Stored entries
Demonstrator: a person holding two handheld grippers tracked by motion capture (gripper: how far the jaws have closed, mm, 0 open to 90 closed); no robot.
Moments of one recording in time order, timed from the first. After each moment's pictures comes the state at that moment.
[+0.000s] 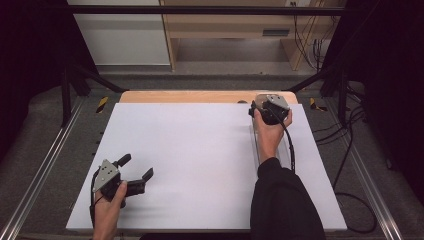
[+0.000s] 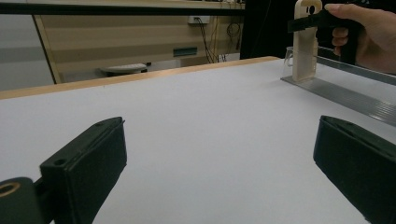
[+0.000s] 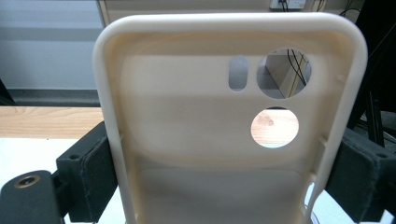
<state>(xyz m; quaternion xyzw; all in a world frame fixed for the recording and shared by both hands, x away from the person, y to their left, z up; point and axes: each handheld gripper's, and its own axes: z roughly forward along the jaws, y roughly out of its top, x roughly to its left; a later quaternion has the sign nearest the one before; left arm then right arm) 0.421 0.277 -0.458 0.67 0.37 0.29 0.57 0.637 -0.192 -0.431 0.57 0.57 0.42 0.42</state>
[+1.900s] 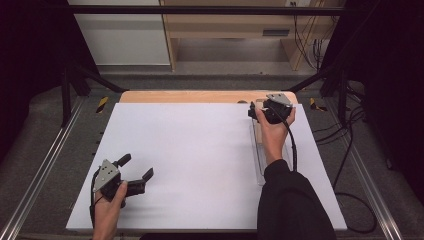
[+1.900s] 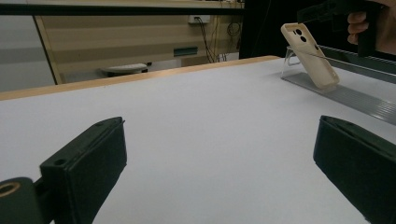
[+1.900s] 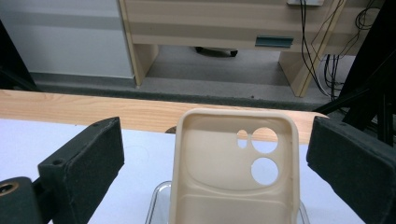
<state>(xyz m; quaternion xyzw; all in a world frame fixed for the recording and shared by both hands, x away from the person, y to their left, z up) 0.421 0.277 -0.457 0.68 0.37 0.29 0.57 0.620 -0.191 -0.406 0.55 0.61 0.41 0.39</state>
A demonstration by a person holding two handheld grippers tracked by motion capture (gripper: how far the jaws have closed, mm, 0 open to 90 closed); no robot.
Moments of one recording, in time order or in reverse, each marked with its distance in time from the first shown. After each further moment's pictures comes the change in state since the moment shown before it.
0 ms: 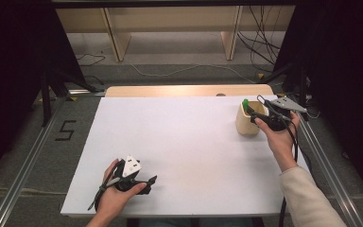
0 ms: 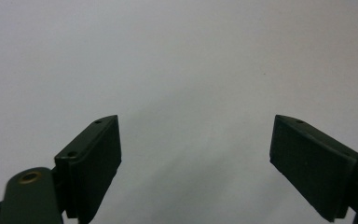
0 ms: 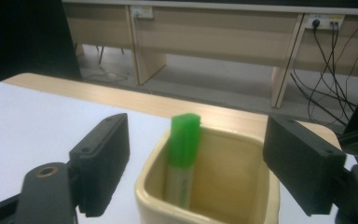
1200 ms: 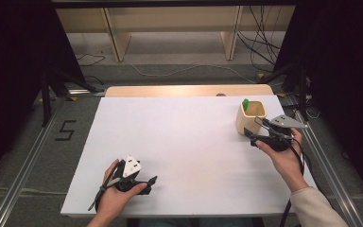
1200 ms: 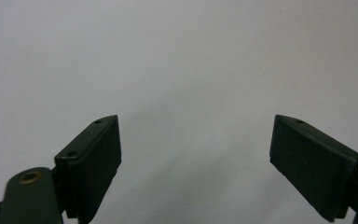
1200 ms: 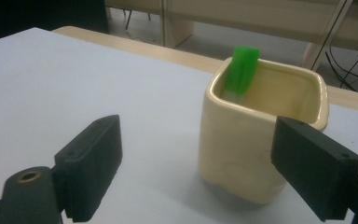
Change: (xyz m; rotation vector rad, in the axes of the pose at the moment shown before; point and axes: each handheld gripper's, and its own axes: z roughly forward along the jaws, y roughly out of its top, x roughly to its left) left arm -0.001 -0.001 0.000 0.004 0.000 -0.003; right arm 0.025 -0.026 -0.045 0.120 0.110 -0.060
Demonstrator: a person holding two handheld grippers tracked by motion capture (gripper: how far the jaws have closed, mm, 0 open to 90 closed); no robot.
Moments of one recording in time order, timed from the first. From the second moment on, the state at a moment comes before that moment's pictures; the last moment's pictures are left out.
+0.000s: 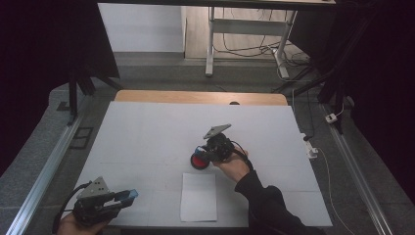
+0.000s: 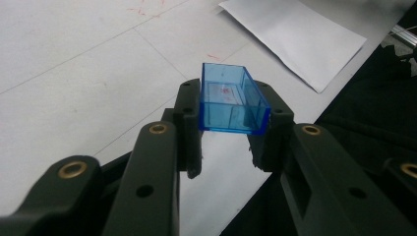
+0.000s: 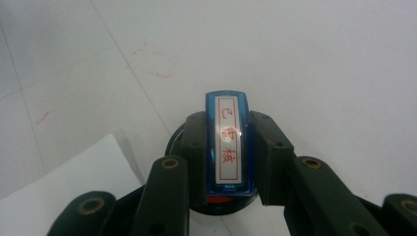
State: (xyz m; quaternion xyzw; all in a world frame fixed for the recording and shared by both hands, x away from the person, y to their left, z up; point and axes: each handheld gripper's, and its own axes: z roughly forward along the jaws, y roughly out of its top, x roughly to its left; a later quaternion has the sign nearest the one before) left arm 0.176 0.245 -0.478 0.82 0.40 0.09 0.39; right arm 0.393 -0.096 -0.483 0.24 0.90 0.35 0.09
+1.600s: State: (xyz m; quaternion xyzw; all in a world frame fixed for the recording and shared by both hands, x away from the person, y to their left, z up) left arm 0.177 0.244 -0.479 0.83 0.40 0.09 0.39; right arm 0.400 -0.099 -0.488 0.27 0.89 0.37 0.06
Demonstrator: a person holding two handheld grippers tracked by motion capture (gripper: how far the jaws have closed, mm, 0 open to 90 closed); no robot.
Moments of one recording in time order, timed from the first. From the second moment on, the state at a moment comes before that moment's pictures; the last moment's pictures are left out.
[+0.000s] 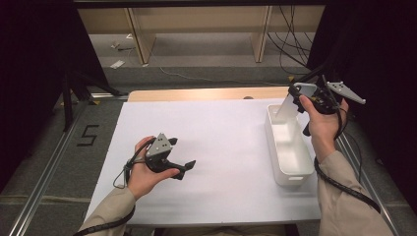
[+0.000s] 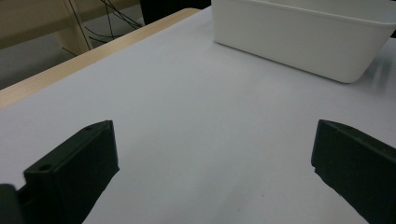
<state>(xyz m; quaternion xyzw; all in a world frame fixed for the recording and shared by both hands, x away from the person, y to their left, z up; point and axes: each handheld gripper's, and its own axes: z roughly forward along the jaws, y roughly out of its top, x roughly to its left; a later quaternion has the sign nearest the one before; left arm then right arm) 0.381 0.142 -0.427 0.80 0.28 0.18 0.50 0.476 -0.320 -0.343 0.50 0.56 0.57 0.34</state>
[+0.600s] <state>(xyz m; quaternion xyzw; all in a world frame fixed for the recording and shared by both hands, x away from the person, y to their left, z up) 0.381 0.143 -0.427 0.79 0.28 0.18 0.51 0.482 -0.318 -0.345 0.50 0.56 0.56 0.35</state>
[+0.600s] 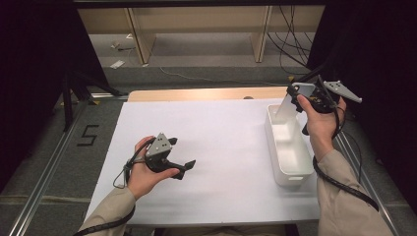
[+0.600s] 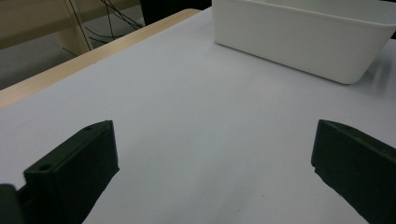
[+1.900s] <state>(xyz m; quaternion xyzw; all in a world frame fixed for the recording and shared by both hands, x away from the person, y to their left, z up) 0.381 0.143 -0.427 0.79 0.29 0.18 0.51 0.499 -0.313 -0.348 0.49 0.57 0.55 0.36</state>
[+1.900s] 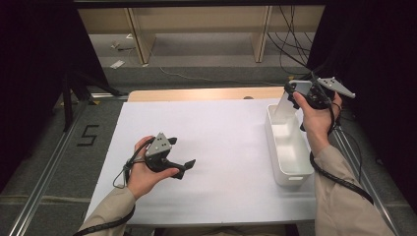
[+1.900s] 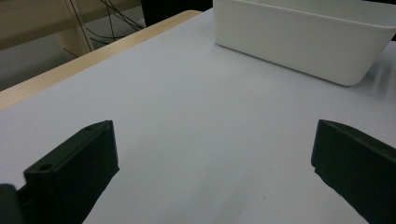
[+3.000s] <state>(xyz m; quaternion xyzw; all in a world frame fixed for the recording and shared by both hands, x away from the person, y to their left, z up) 0.382 0.143 -0.427 0.79 0.29 0.18 0.51 0.507 -0.310 -0.352 0.49 0.58 0.54 0.36</state>
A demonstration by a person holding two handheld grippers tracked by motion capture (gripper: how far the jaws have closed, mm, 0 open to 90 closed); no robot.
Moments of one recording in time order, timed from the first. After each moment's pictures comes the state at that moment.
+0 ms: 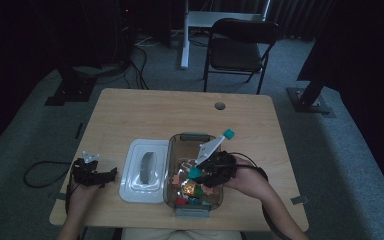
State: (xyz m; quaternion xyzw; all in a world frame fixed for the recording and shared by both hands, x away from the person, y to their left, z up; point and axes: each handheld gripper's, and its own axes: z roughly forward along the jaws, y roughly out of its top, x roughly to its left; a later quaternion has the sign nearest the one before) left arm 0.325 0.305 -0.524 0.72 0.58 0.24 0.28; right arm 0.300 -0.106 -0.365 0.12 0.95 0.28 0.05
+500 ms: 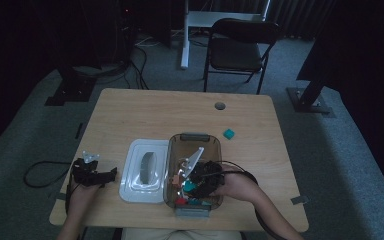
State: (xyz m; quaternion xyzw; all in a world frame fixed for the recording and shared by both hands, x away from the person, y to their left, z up) left arm 0.325 0.305 -0.524 0.72 0.58 0.24 0.28; right arm 0.300 -0.078 -0.406 0.09 0.97 0.21 0.02
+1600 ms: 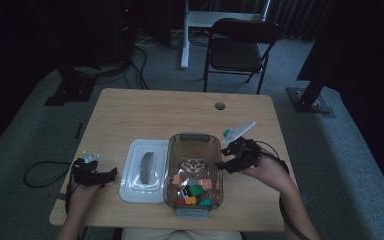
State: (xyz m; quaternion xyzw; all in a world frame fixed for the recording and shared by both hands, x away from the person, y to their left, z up) left arm 0.325 0.305 -0.524 0.72 0.58 0.23 0.28; right arm 0.333 -0.171 -0.359 0.23 0.92 0.30 0.08
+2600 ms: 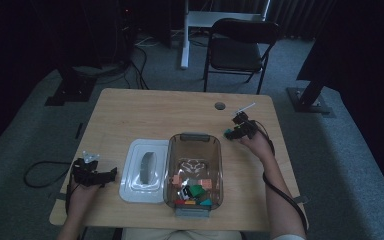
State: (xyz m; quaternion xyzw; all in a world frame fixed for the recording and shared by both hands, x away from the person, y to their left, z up) left arm 0.325 0.305 -0.524 0.72 0.58 0.23 0.28; right arm 0.495 -0.218 -0.469 0.43 0.86 0.25 0.12
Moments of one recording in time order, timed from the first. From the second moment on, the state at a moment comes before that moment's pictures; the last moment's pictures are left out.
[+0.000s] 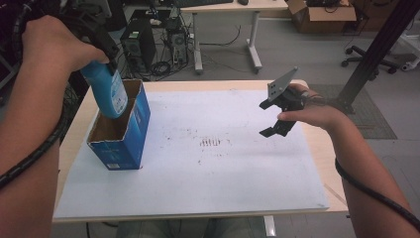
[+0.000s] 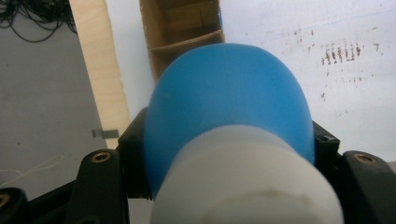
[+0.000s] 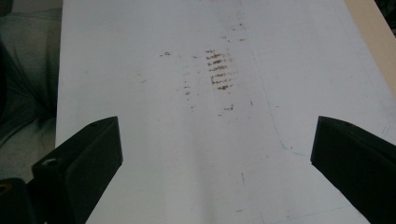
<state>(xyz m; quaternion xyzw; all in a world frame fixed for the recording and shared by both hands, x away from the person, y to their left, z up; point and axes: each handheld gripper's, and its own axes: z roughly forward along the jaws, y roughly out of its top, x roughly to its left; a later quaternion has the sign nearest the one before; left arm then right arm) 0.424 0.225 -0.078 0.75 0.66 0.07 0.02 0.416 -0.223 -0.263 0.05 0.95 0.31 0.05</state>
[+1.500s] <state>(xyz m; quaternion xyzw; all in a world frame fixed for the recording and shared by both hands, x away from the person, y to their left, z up) 0.427 0.258 -0.162 0.74 0.67 0.05 0.02 0.415 -0.218 -0.261 0.04 0.95 0.30 0.03</state>
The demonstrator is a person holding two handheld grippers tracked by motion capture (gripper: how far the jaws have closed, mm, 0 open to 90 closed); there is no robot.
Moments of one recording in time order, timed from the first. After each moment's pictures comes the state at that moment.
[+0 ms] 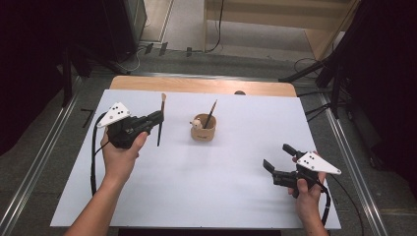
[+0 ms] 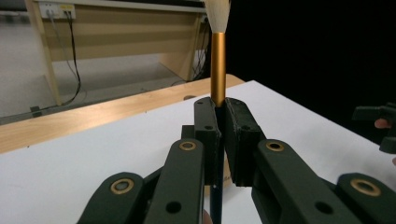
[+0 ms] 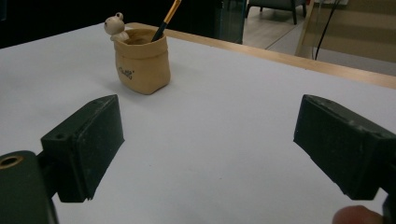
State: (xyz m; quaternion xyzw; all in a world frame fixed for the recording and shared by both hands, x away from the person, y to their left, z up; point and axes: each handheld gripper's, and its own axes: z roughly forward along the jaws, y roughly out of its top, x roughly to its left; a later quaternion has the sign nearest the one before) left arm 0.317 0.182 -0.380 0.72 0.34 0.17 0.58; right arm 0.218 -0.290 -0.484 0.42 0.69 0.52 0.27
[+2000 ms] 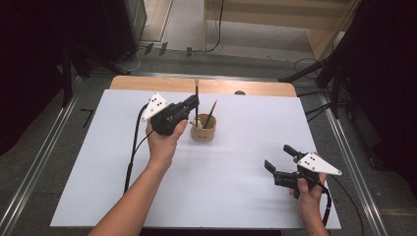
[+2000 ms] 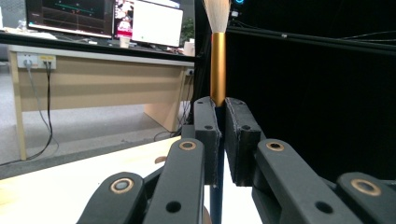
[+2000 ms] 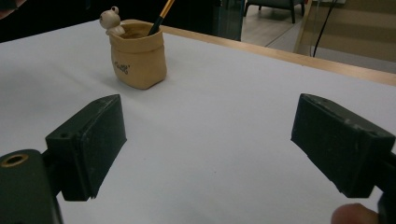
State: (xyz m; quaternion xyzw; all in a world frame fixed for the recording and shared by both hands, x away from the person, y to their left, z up) left arm 0.357 0.093 -0.404 0.65 0.31 0.18 0.67; right arm 0.217 -0.294 -0.489 0.42 0.69 0.52 0.27
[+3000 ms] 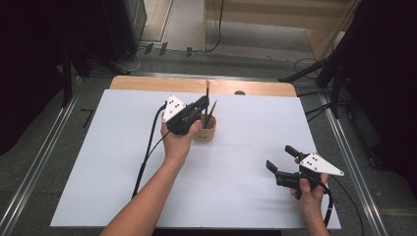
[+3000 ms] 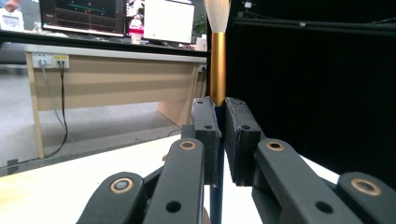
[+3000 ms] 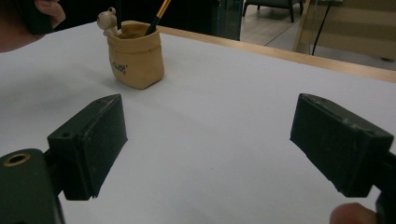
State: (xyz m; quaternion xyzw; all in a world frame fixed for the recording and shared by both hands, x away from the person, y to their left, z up) left arm 0.369 0.059 -0.430 0.66 0.31 0.22 0.65; right arm 0.216 -0.299 -0.490 0.43 0.69 0.52 0.27
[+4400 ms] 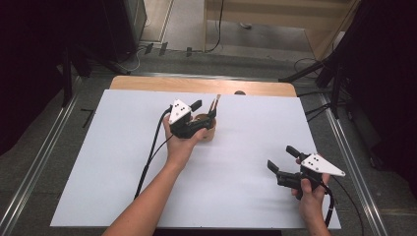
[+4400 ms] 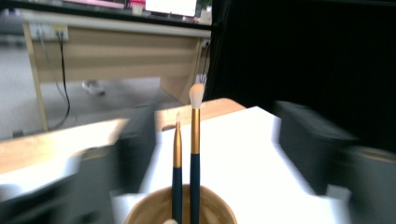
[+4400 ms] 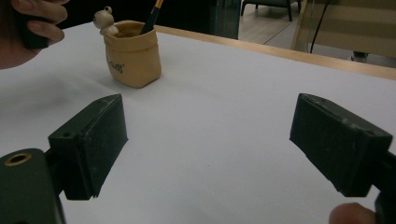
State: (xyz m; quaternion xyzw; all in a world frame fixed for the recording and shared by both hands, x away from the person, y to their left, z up) left arm 0.367 0.055 -0.440 0.69 0.34 0.19 0.61; right arm 0.215 -0.302 -0.492 0.43 0.69 0.52 0.27
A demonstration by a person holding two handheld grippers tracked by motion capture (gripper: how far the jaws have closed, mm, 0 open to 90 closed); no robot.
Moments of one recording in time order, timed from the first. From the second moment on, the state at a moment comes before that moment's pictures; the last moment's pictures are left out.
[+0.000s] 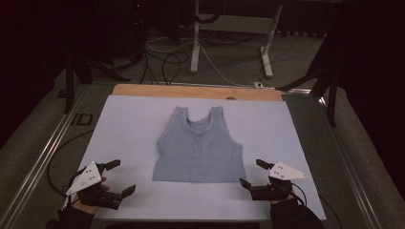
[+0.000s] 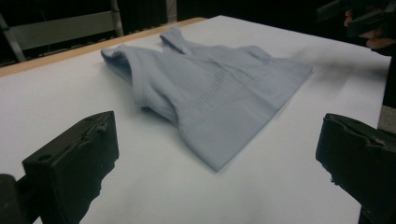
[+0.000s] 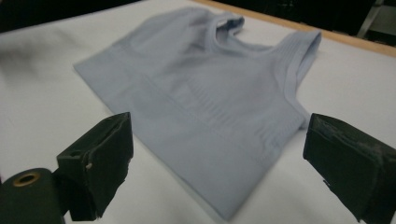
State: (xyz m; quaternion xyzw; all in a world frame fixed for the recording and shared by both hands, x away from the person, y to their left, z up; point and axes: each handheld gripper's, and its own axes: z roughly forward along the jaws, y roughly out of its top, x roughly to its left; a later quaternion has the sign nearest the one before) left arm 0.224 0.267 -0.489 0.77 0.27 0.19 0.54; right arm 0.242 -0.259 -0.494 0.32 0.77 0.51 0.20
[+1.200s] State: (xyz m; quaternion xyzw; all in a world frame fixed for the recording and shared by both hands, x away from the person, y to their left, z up) left arm 0.259 0.231 -0.443 0.79 0.27 0.17 0.52; right arm 0.299 -0.205 -0.426 0.25 0.78 0.53 0.23
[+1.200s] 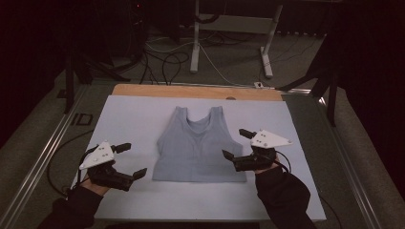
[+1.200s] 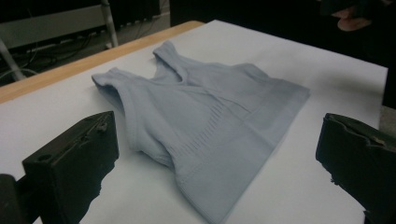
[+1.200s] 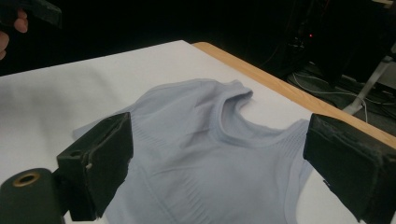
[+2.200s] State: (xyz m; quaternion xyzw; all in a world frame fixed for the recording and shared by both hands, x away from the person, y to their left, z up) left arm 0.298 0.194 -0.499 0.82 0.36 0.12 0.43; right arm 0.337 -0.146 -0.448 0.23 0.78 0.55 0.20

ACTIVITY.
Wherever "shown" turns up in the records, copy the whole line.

SOLUTION FOR THIS TASK.
Moments of one recording, in time order or in reverse, each marked with its distance in time from the first shown. After each further moment's pictures comes the change in state since the moment shown before it.
Change: (xyz m; rotation vector rad, in the axes of the pose at the moment shown before; point and axes: each handheld gripper's, and its own axes: z roughly forward along the jaws, y roughly out of its top, x roughly to its left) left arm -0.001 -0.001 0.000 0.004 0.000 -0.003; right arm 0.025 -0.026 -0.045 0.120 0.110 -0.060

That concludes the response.